PROBLEM TO WORK ON
The answer must consist of the listing, reproduced exactly.

PROVIDED MATERIAL
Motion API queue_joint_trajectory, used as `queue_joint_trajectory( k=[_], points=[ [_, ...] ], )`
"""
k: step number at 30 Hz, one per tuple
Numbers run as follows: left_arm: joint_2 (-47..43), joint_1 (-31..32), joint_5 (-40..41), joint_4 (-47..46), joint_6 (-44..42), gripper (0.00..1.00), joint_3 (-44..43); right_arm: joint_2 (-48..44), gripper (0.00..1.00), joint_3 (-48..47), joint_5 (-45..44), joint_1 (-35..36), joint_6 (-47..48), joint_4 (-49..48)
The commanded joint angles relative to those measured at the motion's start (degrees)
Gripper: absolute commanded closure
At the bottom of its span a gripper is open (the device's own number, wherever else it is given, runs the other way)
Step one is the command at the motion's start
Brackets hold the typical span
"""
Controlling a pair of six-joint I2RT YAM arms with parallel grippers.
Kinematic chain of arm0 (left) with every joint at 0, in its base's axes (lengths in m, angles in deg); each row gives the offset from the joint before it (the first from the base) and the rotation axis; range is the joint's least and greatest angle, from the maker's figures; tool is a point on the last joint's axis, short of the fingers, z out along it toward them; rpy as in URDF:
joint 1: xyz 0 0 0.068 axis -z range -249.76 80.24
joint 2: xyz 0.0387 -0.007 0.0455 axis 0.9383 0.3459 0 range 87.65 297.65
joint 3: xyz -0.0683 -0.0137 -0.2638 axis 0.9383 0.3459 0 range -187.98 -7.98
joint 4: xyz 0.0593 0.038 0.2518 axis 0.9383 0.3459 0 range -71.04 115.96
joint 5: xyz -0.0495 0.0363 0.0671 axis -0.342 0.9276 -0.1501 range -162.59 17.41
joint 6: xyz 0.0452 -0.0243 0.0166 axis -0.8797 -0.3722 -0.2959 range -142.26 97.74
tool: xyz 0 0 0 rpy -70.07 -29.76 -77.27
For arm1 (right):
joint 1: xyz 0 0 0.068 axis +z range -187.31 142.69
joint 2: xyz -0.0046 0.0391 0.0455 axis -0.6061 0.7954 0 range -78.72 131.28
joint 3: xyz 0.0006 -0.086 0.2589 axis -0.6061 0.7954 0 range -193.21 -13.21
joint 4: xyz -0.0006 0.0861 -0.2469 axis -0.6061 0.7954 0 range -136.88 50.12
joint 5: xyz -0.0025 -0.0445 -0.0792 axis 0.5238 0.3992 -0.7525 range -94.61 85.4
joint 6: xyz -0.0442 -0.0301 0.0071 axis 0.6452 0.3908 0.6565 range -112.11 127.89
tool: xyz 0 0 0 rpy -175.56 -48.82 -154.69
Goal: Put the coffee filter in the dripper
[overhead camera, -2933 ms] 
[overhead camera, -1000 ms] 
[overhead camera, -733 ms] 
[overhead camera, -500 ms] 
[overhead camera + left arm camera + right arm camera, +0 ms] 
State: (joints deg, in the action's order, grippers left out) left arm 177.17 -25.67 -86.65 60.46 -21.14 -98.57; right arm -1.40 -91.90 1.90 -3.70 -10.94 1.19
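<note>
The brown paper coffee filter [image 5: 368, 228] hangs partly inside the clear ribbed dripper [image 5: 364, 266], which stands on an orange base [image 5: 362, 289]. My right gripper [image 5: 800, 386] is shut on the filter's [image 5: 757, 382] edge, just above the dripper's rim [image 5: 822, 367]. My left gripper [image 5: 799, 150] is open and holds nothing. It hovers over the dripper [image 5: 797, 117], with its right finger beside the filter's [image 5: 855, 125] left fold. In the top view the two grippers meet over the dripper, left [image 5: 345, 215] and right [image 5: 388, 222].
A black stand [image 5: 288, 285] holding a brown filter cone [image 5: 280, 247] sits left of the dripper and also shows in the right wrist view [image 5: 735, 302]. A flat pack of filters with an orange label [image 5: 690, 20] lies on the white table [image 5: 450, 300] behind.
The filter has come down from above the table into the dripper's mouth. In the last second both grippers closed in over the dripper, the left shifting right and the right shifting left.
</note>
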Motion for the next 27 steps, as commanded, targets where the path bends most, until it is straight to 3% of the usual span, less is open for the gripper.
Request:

THE COMPLETED TASK
Motion API queue_joint_trajectory, used as `queue_joint_trajectory( k=[_], points=[ [_, ...] ], )`
"""
k: step number at 30 Hz, one per tuple
Numbers run as follows: left_arm: joint_2 (-47..43), joint_1 (-31..32), joint_5 (-40..41), joint_4 (-47..46), joint_6 (-44..42), gripper (0.00..1.00), joint_3 (-44..43); right_arm: joint_2 (-48..44), gripper (0.00..1.00), joint_3 (-48..47), joint_5 (-45..44), joint_1 (-35..36), joint_6 (-47..48), joint_4 (-49..48)
The commanded joint angles relative to those measured at the motion's start (degrees)
Gripper: absolute commanded closure
At the bottom of its span a gripper is open (the device's own number, wherever else it is given, runs the other way)
Step one is the command at the motion's start
Brackets hold the typical span
"""
Controlling a pair of six-joint I2RT YAM arms with parallel grippers.
Kinematic chain of arm0 (left) with every joint at 0, in its base's axes (lengths in m, angles in deg); each row gives the offset from the joint before it (the first from the base) and the rotation axis; range is the joint's least and greatest angle, from the maker's figures; tool is a point on the last joint's axis, short of the fingers, z out along it toward them; rpy as in URDF:
joint 1: xyz 0 0 0.068 axis -z range -249.76 80.24
joint 2: xyz 0.0387 -0.007 0.0455 axis 0.9383 0.3459 0 range 87.65 297.65
joint 3: xyz -0.0683 -0.0137 -0.2638 axis 0.9383 0.3459 0 range -187.98 -7.98
joint 4: xyz 0.0593 0.038 0.2518 axis 0.9383 0.3459 0 range -71.04 115.96
joint 5: xyz -0.0495 0.0363 0.0671 axis -0.342 0.9276 -0.1501 range -162.59 17.41
joint 6: xyz 0.0452 -0.0243 0.0166 axis -0.8797 -0.3722 -0.2959 range -142.26 97.74
tool: xyz 0 0 0 rpy -70.07 -29.76 -77.27
For arm1 (right):
joint 1: xyz 0 0 0.068 axis +z range -187.31 142.69
joint 2: xyz -0.0046 0.0391 0.0455 axis -0.6061 0.7954 0 range -78.72 131.28
joint 3: xyz 0.0006 -0.086 0.2589 axis -0.6061 0.7954 0 range -193.21 -13.21
joint 4: xyz -0.0006 0.0861 -0.2469 axis -0.6061 0.7954 0 range -136.88 50.12
joint 5: xyz -0.0025 -0.0445 -0.0792 axis 0.5238 0.3992 -0.7525 range -94.61 85.4
joint 6: xyz -0.0442 -0.0301 0.0071 axis 0.6452 0.3908 0.6565 range -112.11 127.89
tool: xyz 0 0 0 rpy -175.56 -48.82 -154.69
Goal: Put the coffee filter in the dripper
[overhead camera, -2933 ms] 
[overhead camera, -1000 ms] 
[overhead camera, -733 ms] 
[overhead camera, -500 ms] 
[overhead camera + left arm camera + right arm camera, +0 ms] 
State: (joints deg, in the action's order, grippers left out) left arm 177.17 -25.67 -86.65 60.46 -21.14 -98.57; right arm -1.40 -91.90 1.90 -3.70 -10.94 1.19
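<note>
The brown paper coffee filter [image 5: 368, 228] hangs partly inside the clear ribbed dripper [image 5: 364, 266], which stands on an orange base [image 5: 362, 289]. My right gripper [image 5: 800, 386] is shut on the filter's [image 5: 757, 382] edge, just above the dripper's rim [image 5: 822, 367]. My left gripper [image 5: 799, 150] is open and holds nothing. It hovers over the dripper [image 5: 797, 117], with its right finger beside the filter's [image 5: 855, 125] left fold. In the top view the two grippers meet over the dripper, left [image 5: 345, 215] and right [image 5: 388, 222].
A black stand [image 5: 288, 285] holding a brown filter cone [image 5: 280, 247] sits left of the dripper and also shows in the right wrist view [image 5: 735, 302]. A flat pack of filters with an orange label [image 5: 690, 20] lies on the white table [image 5: 450, 300] behind.
The filter has come down from above the table into the dripper's mouth. In the last second both grippers closed in over the dripper, the left shifting right and the right shifting left.
</note>
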Motion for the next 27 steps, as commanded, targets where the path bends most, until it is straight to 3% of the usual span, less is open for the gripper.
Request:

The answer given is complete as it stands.